# What you need to do:
"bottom" appears in how many lines of the entries? State only the number.

# The data:
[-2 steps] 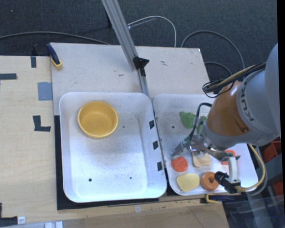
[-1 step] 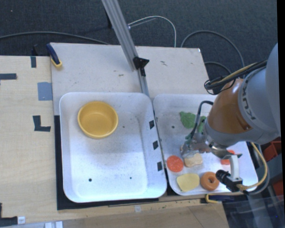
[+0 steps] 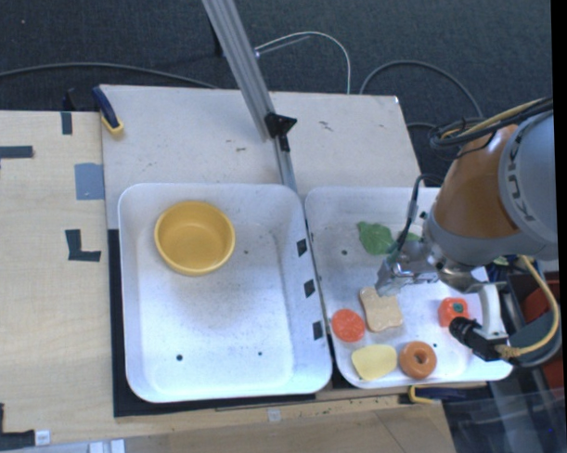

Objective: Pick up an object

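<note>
Hovering low in the right-hand white bin [image 3: 331, 210], the gripper [image 3: 389, 280] sits just above the tan toast-shaped slice [image 3: 382, 310], seemingly its target among clustered toy foods, though its grip state cannot be told.

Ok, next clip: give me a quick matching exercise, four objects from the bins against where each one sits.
Things:
1. yellow bowl
2. green item
3. doughnut
4. slice of bread

Places:
A. right bin, far part, beside the arm
B. left bin, far left part
C. right bin, just below the gripper
D. right bin, near edge

Pairs: 1-B, 2-A, 3-D, 4-C
</note>
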Motion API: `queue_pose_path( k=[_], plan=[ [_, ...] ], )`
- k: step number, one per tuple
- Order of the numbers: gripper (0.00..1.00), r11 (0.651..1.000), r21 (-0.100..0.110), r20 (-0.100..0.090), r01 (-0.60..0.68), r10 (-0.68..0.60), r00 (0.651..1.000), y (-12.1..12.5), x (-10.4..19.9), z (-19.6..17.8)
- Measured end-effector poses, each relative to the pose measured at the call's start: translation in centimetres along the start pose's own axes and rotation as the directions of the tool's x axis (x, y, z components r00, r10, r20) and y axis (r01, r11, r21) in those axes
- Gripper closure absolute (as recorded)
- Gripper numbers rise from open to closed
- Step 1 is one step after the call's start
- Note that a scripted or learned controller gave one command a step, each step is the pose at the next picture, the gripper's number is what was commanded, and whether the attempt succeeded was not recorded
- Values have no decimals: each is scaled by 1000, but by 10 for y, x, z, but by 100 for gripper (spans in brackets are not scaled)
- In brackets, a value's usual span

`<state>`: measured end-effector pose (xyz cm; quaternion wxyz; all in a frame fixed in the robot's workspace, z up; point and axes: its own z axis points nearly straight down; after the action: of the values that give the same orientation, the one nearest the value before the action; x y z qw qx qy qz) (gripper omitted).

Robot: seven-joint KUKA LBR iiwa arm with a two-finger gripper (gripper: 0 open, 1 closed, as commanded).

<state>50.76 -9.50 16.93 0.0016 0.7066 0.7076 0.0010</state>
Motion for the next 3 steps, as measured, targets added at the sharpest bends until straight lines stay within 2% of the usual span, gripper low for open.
queue_pose_path(
  k=[1,2,3],
  plan=[
    [100,1000,1,0,-1,1,1000,-4,-9,-52],
    [100,1000,4,-1,0,0,1000,-4,-9,-62],
    [100,1000,4,-3,6,-5,1000,22,42,-70]
  ],
)
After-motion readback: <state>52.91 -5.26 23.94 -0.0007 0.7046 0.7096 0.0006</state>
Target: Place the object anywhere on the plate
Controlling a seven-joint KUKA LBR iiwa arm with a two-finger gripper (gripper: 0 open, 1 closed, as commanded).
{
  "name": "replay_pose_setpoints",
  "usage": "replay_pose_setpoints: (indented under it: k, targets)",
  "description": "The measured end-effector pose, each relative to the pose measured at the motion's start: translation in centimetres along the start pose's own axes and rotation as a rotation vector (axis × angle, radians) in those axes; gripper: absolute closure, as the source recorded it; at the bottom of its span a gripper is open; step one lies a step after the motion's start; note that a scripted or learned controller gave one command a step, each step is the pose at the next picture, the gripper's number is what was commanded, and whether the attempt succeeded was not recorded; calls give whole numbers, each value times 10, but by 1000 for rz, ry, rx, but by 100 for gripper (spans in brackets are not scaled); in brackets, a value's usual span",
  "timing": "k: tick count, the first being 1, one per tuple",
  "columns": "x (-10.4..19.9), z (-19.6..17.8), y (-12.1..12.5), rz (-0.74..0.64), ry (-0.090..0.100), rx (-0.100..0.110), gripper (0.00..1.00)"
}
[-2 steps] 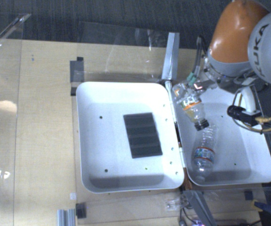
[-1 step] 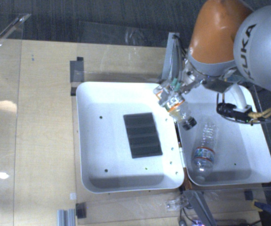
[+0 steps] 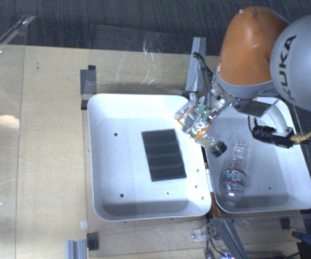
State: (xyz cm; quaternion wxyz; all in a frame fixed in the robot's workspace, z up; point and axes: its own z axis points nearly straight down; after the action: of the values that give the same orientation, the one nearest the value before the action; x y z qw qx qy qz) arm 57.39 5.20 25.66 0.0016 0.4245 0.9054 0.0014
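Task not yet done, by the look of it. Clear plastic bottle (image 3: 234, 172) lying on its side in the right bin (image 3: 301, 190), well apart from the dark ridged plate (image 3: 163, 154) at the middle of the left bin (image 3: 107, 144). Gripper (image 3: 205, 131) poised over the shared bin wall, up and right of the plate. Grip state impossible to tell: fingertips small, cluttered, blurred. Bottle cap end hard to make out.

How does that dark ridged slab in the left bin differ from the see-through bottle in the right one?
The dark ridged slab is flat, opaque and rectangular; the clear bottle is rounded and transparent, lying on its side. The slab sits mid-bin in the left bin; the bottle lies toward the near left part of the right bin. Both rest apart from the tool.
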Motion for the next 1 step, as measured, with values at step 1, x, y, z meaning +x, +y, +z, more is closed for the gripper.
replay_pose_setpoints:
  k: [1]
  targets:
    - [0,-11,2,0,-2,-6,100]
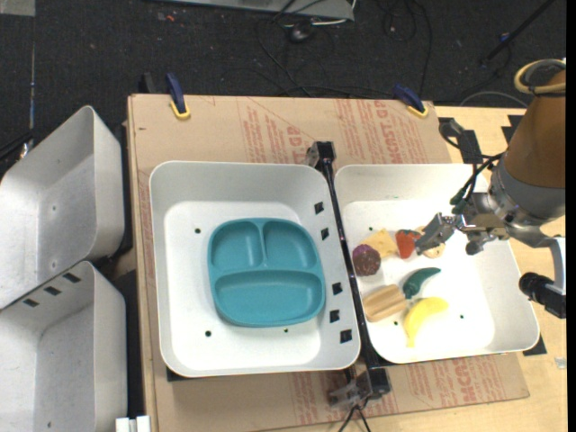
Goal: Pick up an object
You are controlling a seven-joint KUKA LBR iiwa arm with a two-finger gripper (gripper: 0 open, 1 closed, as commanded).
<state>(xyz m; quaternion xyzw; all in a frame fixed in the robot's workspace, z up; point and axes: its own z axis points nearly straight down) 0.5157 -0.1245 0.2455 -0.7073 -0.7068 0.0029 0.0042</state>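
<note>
The right bin (468, 331) holds several toy foods. A purple round piece (366, 259) and a pale yellow piece (383, 241) lie near its left wall. A red piece (407, 243) sits beside them. Lower down are a teal piece (419, 282), a tan stick (384, 302) and a yellow banana (423, 316). My gripper (436, 235) hangs just right of the red piece, close over the bin floor, with nothing seen held in it.
A teal divided plate (266, 272) lies in the left bin (180, 241). A black divider (340, 259) runs between the bins. Two grey tubs (54, 241) stand off the bench to the left. Clamps (179, 106) grip the far edge.
</note>
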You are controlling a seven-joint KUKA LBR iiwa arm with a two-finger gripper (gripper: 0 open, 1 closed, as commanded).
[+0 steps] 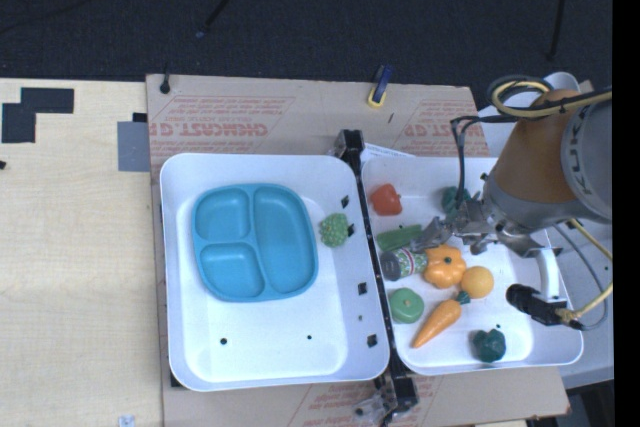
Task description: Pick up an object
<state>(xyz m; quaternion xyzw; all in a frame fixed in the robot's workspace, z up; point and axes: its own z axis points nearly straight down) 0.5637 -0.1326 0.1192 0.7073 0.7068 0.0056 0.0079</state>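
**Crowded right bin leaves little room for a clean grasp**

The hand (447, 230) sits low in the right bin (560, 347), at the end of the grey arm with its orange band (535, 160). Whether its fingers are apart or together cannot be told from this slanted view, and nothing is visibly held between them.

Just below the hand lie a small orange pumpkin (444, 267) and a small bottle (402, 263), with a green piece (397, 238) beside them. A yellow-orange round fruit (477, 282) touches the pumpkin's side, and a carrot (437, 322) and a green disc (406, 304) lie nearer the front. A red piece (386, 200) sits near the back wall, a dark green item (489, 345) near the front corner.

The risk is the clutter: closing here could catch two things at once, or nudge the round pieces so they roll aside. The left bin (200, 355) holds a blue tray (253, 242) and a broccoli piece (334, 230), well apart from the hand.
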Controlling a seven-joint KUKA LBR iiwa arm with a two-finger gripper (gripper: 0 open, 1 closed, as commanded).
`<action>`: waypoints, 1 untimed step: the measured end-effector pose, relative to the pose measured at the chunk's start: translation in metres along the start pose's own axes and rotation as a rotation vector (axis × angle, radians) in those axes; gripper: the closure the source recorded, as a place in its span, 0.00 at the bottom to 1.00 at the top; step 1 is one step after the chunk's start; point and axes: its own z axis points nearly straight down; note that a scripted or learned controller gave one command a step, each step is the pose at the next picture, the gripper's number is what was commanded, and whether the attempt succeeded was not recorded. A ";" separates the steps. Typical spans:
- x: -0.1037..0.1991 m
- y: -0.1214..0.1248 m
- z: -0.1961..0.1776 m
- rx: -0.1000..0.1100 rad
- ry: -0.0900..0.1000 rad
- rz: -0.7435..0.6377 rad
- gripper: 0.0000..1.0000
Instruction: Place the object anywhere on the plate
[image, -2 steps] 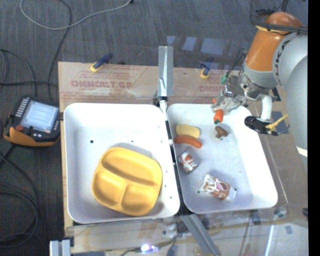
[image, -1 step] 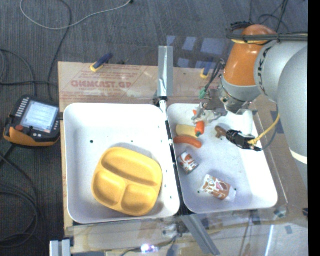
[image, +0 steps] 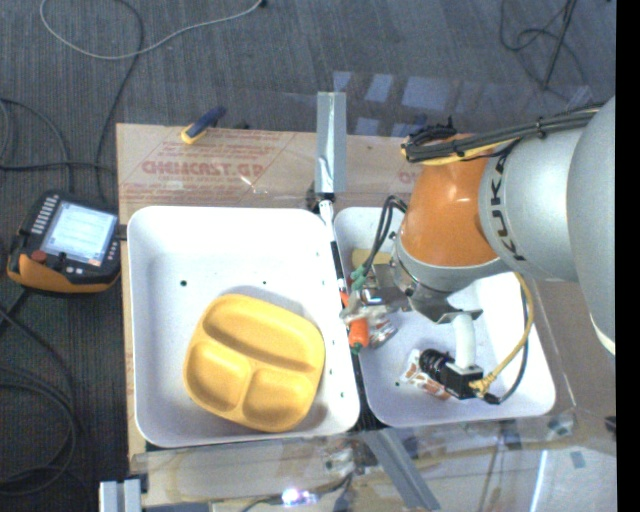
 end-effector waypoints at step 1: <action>0.065 0.031 0.000 0.000 -0.001 -0.129 1.00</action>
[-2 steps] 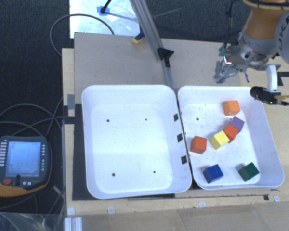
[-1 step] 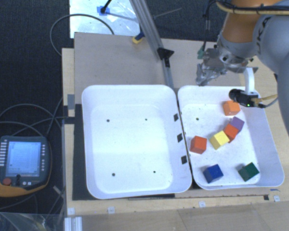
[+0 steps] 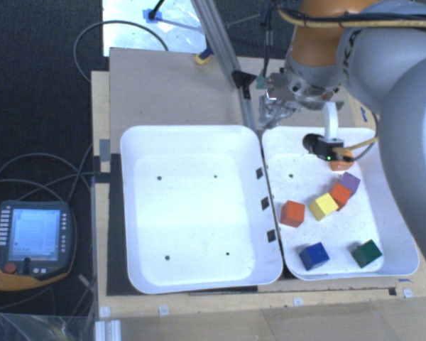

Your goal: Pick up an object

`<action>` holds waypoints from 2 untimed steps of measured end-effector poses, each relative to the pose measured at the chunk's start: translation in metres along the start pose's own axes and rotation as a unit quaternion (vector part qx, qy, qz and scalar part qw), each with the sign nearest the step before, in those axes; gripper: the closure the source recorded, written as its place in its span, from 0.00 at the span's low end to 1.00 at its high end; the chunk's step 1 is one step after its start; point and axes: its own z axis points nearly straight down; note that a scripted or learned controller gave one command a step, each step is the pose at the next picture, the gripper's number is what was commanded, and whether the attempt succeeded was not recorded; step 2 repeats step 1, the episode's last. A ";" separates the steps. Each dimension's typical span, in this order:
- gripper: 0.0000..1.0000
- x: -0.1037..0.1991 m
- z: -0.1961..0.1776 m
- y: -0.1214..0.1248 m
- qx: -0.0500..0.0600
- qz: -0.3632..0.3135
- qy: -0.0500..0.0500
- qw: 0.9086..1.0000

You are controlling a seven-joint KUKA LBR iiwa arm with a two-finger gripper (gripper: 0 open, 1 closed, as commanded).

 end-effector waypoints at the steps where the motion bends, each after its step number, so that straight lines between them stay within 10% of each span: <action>1: 1.00 0.057 -0.007 0.007 -0.001 0.000 0.000 1.000; 2: 1.00 0.057 -0.007 0.007 -0.001 0.000 0.000 1.000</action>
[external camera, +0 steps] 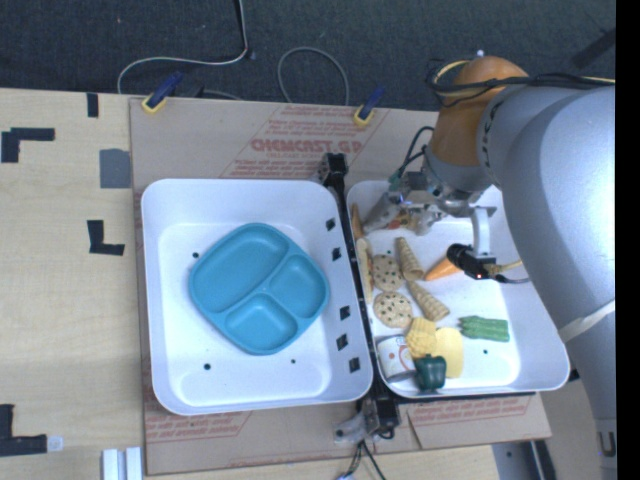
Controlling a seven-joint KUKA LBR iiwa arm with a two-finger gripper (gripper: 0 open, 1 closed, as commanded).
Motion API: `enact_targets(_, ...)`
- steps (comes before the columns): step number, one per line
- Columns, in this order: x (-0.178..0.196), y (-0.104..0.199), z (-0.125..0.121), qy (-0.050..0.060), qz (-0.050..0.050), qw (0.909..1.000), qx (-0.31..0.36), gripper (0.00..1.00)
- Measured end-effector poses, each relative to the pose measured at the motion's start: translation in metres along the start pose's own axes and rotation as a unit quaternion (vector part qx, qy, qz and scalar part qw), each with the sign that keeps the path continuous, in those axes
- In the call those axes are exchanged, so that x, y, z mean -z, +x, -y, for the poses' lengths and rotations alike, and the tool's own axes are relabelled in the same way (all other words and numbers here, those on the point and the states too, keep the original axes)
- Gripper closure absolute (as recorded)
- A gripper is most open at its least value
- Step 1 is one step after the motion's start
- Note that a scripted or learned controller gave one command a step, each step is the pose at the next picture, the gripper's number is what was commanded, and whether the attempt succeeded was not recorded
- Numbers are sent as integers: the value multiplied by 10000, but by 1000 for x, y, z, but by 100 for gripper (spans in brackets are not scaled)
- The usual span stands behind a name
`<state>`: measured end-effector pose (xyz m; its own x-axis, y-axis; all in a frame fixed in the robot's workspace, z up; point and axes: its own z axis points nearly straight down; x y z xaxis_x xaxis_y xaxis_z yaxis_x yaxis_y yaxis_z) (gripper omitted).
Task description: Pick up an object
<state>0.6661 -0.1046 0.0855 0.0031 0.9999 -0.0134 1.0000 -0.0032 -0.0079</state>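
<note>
The right bin (530, 363) holds several toy foods. Among them are two round cookies (391, 308), a ribbed waffle cone (409, 258), an orange carrot (443, 266), a green vegetable (485, 328), yellow pieces (436, 341) and a dark green cup (430, 372). My gripper (398, 210) hangs low over the far left corner of this bin, just above the cone and the cookies. The grey arm with its orange band (470, 108) comes in from the right and covers the bin's far right part.
A blue divided plate (260, 286) lies in the left bin (165, 228). A black divider (345, 268) runs between the two bins. Cables (300, 63) loop on the dark floor behind the bench. Cardboard (290, 138) lies under both bins.
</note>
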Motion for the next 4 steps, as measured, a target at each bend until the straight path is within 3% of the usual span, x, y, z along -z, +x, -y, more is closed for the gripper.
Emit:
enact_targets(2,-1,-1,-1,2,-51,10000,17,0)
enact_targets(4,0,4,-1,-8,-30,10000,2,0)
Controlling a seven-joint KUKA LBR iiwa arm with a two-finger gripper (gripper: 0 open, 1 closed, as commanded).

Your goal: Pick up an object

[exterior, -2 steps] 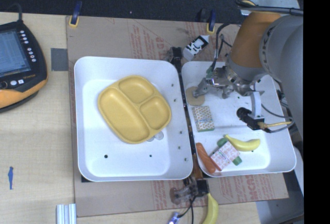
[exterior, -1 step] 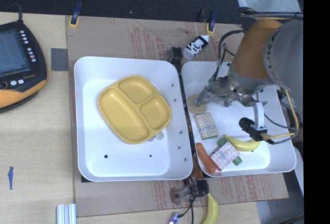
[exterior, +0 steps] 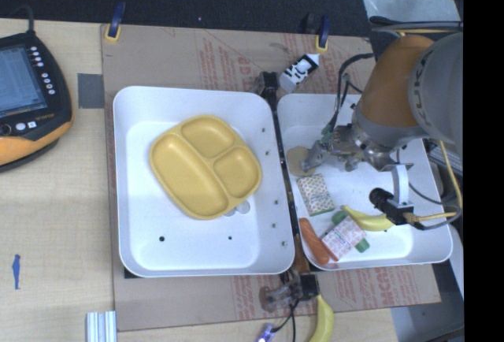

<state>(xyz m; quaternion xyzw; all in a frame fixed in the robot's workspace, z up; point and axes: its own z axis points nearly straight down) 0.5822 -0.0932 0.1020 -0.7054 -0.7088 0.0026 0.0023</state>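
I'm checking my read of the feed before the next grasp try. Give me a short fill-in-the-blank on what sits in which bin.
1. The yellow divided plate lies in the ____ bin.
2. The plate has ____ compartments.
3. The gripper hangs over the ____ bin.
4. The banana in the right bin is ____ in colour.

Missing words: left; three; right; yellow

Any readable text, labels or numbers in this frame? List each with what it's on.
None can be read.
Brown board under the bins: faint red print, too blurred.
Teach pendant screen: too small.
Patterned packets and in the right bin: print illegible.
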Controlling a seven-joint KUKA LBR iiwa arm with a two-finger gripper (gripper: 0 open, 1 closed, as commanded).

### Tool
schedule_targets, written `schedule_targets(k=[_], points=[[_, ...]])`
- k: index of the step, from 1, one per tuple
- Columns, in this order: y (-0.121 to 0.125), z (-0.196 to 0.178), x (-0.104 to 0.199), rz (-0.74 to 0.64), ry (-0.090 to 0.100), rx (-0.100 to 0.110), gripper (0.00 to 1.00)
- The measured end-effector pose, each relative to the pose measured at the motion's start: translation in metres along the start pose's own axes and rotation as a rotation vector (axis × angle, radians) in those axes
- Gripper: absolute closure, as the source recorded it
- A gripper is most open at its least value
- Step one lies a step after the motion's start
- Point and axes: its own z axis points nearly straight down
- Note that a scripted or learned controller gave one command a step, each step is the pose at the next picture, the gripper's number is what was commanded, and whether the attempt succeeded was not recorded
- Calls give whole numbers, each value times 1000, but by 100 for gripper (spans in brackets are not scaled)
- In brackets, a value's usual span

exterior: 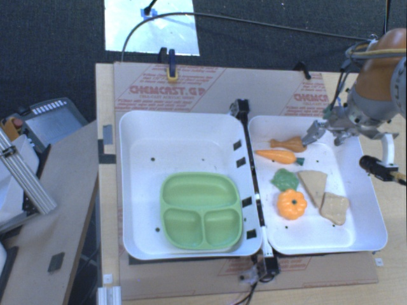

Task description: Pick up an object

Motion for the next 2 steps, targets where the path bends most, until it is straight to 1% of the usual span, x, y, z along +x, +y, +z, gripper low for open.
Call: schedule_targets(k=[1, 2], points=[[0, 63, -1, 0, 0, -1, 0], [2, 48, -2, 0, -2, -8, 100]])
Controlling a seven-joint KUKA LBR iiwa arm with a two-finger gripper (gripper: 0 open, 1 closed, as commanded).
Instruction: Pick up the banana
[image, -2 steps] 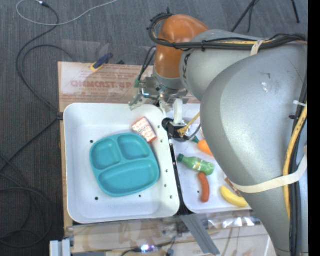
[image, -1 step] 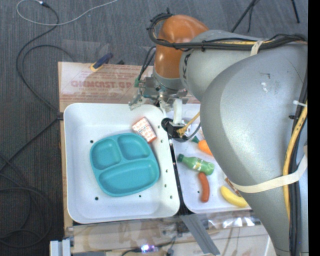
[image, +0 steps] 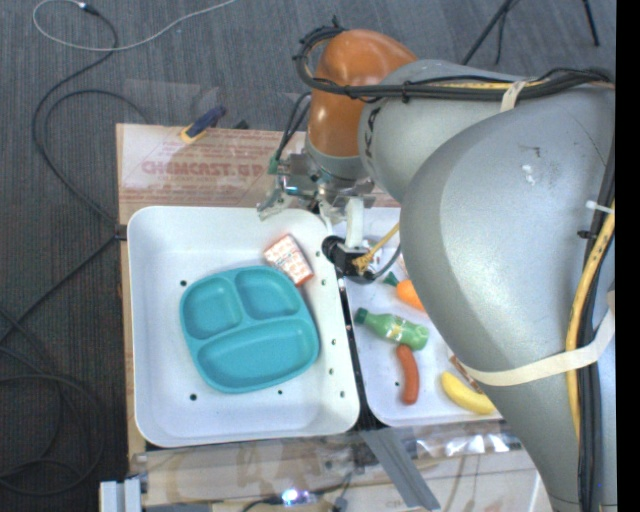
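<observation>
Banana (image: 466, 392) lies in right bin (image: 385, 405), near edge, partly under the arm (image: 500, 230); sausage (image: 408, 374) just left of it, green bottle (image: 394, 328) beyond. Gripper (image: 320, 195) sits over far rim of left bin (image: 150, 330); whether it grips anything: cannot tell. Teal tray (image: 250, 328) in left bin.
</observation>
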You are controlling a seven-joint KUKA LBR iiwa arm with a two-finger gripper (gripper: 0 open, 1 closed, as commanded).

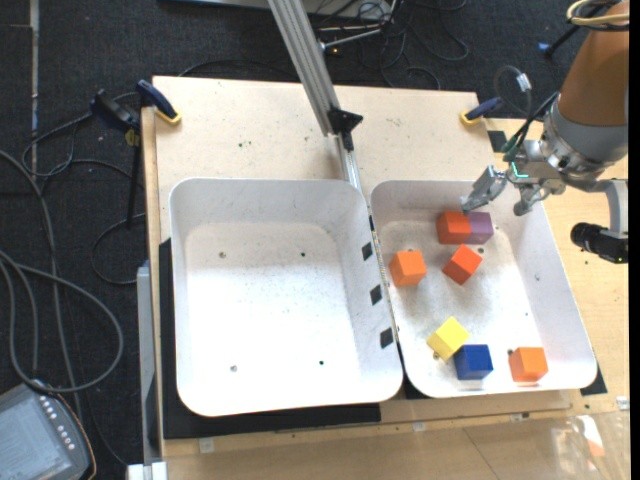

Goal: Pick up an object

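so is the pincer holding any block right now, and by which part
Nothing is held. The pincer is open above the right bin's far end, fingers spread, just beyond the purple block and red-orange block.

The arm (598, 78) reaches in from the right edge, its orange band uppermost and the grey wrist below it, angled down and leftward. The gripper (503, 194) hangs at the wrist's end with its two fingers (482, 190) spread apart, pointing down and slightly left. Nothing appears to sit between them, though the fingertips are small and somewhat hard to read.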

# Reply to the task:
2